# [How to complete this task]
Write out, unaltered, each line from the top of the records below down to the line where "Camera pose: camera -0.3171" appears, that line included.

Supplied data section start

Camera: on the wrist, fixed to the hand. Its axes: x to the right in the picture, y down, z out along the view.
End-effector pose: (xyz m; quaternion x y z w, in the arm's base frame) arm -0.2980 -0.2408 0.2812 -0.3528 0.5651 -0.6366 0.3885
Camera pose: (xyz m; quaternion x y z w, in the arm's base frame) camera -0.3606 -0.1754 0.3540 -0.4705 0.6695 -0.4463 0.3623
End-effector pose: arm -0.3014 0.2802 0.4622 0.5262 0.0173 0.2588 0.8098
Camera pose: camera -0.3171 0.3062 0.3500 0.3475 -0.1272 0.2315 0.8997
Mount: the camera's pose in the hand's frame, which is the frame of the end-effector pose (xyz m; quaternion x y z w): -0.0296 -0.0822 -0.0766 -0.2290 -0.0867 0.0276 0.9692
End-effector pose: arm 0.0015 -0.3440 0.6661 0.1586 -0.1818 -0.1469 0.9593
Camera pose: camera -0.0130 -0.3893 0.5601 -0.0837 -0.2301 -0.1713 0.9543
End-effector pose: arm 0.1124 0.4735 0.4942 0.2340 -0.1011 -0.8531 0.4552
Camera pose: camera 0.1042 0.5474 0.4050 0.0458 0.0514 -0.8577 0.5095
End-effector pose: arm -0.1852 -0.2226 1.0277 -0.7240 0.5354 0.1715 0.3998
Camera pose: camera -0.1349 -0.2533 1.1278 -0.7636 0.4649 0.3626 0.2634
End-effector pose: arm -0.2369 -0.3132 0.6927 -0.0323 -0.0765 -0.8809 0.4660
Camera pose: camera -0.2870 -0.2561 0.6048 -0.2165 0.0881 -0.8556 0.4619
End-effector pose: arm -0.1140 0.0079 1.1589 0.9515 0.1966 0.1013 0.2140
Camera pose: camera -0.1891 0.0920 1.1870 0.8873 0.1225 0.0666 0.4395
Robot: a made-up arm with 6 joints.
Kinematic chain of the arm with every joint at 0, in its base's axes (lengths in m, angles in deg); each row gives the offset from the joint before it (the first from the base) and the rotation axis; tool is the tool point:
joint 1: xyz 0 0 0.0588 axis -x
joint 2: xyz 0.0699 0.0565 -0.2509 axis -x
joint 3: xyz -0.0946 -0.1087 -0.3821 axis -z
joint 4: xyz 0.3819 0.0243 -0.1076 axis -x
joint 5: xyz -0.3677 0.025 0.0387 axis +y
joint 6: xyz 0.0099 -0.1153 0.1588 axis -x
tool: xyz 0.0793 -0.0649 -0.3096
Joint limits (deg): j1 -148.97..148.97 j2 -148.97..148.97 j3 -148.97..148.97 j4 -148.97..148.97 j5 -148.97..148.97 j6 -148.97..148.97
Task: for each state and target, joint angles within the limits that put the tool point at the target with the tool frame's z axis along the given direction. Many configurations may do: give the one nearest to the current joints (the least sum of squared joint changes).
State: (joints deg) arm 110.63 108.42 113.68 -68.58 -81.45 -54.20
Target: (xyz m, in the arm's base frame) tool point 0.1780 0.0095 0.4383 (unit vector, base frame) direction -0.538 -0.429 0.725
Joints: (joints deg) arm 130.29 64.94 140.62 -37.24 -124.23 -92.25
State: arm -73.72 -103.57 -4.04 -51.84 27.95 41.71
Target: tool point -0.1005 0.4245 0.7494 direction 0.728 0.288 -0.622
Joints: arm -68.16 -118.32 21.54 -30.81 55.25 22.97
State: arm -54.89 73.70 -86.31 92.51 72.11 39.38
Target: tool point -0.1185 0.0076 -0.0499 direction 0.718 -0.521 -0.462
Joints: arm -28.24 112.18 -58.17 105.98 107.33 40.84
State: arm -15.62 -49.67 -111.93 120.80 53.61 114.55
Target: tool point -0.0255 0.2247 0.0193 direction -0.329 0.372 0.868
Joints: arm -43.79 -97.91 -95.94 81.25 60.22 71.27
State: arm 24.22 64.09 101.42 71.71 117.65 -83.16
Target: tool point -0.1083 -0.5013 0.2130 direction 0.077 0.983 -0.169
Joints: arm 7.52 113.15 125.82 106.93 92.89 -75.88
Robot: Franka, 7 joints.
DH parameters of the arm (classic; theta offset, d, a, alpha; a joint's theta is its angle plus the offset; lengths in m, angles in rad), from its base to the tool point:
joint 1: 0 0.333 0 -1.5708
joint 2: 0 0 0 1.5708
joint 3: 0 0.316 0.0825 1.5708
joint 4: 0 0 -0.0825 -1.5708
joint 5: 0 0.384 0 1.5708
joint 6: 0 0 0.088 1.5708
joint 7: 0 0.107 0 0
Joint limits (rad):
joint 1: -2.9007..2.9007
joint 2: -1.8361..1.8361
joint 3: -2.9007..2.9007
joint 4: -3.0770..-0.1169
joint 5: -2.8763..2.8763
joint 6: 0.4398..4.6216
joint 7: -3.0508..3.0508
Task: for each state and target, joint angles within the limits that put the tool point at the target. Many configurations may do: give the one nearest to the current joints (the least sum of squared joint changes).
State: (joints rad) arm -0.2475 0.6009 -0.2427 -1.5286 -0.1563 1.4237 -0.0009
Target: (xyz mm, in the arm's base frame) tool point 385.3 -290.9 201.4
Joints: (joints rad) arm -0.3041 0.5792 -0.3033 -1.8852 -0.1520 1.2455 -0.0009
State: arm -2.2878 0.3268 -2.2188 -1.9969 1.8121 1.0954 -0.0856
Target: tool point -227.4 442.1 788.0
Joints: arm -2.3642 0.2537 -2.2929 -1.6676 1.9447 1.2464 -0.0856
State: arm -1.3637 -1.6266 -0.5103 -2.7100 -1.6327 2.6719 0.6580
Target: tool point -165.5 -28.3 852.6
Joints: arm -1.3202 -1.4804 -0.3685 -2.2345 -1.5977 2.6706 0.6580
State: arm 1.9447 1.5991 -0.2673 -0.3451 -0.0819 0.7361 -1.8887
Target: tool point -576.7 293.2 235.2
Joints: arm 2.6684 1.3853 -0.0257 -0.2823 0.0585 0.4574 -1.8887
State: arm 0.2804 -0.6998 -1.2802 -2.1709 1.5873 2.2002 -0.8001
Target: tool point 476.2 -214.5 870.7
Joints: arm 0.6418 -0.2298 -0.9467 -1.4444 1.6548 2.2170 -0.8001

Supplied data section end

# [Answer box]
Camera: on the wrist, fixed to the hand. Its axes: x to the right in the picture, y down, z out along the view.
End-effector pose: (xyz m; quaternion x y z w, in the arm's base frame) arm -0.2980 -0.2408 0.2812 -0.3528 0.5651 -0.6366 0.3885
Camera pose: (xyz m; quaternion x y z w, in the arm's base frame) camera -0.3606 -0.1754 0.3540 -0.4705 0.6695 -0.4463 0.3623
End-effector pose: arm -0.3014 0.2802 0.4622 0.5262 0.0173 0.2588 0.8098
Camera pose: camera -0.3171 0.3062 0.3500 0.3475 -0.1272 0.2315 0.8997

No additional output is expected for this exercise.